*Entries shown*.
>>>>>

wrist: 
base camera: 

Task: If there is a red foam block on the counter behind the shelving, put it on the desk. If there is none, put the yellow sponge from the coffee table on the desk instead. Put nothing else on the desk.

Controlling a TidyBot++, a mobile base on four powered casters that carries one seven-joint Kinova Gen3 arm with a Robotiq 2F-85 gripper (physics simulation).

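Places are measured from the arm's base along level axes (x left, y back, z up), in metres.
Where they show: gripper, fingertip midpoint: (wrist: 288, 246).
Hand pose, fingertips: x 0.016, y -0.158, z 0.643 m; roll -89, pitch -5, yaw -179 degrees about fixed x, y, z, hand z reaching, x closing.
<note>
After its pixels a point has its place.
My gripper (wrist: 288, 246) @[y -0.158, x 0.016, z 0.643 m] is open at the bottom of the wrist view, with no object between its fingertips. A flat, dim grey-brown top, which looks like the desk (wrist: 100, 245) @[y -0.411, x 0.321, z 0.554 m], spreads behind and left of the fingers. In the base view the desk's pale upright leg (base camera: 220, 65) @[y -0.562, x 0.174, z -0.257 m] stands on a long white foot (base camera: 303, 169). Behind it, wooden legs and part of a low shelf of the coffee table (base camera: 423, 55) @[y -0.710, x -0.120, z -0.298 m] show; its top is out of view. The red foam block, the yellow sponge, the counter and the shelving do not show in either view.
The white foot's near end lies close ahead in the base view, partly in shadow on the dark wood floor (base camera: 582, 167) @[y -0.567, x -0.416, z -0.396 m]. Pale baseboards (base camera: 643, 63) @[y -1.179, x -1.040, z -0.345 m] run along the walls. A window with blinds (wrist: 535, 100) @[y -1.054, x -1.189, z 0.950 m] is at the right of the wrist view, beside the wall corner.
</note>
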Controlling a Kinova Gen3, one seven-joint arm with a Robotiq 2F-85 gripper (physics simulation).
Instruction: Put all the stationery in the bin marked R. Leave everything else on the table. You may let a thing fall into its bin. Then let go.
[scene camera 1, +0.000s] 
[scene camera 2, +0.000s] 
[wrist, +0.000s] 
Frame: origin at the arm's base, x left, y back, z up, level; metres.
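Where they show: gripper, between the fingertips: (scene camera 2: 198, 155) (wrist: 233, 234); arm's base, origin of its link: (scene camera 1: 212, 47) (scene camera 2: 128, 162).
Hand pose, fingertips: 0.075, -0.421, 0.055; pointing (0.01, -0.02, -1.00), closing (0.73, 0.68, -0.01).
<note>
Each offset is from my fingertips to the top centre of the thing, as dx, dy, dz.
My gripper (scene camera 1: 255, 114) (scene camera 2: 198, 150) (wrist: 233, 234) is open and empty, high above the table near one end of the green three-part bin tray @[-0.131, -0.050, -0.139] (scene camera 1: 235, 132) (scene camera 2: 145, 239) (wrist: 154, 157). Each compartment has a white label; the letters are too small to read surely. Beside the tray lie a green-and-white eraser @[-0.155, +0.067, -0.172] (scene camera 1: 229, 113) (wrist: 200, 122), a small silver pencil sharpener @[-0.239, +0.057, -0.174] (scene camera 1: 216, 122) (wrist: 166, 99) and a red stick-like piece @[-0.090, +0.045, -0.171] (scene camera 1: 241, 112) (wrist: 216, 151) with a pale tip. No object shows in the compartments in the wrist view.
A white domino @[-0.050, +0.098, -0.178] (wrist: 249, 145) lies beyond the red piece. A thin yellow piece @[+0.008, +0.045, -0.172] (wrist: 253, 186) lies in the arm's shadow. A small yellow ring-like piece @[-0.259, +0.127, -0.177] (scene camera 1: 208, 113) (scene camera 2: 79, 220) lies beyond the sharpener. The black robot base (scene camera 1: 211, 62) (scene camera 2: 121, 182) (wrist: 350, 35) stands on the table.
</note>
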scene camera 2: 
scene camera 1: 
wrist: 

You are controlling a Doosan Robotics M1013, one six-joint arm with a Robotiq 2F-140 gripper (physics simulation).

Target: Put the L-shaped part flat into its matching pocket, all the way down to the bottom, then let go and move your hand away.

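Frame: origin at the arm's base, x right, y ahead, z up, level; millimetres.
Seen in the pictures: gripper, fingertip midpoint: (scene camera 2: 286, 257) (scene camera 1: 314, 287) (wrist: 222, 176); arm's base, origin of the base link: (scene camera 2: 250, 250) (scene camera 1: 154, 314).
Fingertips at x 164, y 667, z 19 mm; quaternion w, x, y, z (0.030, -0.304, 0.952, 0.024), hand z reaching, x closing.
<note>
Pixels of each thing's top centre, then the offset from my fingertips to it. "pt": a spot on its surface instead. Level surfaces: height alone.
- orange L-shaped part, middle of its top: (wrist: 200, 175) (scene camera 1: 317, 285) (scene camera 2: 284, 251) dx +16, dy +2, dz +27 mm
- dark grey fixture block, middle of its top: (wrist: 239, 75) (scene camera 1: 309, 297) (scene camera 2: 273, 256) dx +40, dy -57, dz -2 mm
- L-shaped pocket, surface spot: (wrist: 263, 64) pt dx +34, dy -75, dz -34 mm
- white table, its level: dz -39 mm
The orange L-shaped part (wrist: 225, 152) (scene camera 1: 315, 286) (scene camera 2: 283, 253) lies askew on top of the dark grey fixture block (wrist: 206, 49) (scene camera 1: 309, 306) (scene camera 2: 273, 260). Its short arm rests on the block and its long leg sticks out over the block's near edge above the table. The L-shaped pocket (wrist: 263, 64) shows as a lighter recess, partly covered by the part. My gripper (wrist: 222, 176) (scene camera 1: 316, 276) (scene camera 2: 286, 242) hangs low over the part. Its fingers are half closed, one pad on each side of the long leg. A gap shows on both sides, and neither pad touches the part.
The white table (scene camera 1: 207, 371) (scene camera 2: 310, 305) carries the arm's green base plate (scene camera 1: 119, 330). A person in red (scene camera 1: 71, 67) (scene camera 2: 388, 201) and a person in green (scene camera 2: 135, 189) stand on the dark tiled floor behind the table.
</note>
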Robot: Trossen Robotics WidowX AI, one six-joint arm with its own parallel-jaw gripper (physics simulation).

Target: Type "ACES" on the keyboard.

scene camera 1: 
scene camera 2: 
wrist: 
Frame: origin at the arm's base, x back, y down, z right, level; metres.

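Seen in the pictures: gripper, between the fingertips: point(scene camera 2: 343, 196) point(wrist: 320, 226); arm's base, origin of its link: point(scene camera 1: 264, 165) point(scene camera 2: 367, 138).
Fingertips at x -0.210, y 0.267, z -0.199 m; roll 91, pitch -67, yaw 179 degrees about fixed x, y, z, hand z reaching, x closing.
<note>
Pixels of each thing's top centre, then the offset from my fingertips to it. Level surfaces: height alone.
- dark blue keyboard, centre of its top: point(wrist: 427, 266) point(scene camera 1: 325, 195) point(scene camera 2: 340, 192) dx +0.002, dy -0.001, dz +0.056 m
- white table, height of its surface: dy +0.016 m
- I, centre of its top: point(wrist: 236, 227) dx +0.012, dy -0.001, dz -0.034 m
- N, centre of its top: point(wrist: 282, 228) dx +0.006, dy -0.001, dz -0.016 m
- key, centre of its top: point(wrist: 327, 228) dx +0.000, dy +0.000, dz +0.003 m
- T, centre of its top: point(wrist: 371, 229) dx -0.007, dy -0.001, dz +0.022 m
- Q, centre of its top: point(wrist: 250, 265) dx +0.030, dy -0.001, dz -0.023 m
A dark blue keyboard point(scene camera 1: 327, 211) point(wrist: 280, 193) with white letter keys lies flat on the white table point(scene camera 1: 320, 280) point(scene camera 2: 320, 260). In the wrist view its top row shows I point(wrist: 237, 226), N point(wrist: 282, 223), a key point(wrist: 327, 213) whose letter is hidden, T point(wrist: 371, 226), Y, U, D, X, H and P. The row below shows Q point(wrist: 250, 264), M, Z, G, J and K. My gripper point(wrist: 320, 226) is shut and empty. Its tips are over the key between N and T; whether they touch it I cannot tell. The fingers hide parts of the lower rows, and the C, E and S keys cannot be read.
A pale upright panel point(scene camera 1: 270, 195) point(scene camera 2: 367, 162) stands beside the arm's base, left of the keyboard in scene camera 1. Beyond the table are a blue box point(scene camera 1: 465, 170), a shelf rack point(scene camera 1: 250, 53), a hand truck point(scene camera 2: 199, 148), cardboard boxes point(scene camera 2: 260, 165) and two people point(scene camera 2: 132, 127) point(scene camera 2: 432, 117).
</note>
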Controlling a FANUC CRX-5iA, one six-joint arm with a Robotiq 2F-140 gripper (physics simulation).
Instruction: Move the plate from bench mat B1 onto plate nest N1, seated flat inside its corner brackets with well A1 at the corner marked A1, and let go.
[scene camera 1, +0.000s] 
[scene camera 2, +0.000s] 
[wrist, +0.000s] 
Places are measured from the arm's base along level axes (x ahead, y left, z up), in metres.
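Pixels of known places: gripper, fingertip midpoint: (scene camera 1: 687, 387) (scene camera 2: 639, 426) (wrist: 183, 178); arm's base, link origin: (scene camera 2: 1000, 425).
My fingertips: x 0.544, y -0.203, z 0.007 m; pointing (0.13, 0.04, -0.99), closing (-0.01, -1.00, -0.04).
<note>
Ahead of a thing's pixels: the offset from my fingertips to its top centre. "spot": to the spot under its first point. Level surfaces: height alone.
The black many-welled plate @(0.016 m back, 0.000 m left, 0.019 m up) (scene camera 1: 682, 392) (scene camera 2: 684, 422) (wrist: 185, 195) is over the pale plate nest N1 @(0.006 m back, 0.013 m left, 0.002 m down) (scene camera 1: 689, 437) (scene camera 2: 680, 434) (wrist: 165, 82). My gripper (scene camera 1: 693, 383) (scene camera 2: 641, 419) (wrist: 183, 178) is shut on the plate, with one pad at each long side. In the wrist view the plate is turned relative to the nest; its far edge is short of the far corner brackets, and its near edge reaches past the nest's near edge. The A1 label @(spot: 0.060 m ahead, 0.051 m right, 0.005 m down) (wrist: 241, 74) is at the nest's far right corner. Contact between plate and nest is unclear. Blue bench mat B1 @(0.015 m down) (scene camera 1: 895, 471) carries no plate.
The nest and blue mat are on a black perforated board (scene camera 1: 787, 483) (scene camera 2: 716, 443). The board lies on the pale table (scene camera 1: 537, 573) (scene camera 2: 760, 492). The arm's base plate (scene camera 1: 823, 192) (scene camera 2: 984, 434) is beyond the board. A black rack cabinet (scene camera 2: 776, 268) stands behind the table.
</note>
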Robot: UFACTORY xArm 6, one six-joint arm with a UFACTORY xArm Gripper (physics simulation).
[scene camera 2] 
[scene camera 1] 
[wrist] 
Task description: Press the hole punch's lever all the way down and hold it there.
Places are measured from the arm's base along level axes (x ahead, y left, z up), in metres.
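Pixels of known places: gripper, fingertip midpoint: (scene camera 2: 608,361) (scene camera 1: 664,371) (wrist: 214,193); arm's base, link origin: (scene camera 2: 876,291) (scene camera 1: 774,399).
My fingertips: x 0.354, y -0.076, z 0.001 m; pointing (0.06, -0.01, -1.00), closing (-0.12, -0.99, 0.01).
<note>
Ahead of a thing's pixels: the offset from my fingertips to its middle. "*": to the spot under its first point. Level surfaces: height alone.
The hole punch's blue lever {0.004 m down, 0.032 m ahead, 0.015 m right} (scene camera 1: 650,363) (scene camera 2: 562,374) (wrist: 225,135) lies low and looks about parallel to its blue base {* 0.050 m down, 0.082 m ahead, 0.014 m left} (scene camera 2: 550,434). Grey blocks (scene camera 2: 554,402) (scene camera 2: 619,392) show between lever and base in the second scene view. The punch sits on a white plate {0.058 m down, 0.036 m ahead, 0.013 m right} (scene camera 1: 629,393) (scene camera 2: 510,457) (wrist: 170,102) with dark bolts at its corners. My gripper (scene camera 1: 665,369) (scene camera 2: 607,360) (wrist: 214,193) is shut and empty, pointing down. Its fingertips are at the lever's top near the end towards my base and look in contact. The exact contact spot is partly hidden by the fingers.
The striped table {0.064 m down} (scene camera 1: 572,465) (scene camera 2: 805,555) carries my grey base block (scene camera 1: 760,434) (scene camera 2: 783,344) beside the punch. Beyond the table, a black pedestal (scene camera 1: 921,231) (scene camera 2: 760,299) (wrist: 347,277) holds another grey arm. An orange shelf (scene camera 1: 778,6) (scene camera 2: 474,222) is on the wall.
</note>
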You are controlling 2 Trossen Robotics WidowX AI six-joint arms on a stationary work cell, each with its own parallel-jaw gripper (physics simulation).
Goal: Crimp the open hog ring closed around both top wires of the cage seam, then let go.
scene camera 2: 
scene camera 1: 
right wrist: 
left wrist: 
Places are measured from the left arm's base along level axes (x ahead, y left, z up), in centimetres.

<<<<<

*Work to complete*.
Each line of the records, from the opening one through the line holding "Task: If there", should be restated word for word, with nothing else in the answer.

*Result of the exercise*.
wrist: 
base camera: 

Task: If there is a red foam block on the counter behind the shelving, put it on the desk. If there is none, put the yellow sponge from the coffee table on the desk instead. Put nothing else on the desk.

Nothing else belongs to this answer.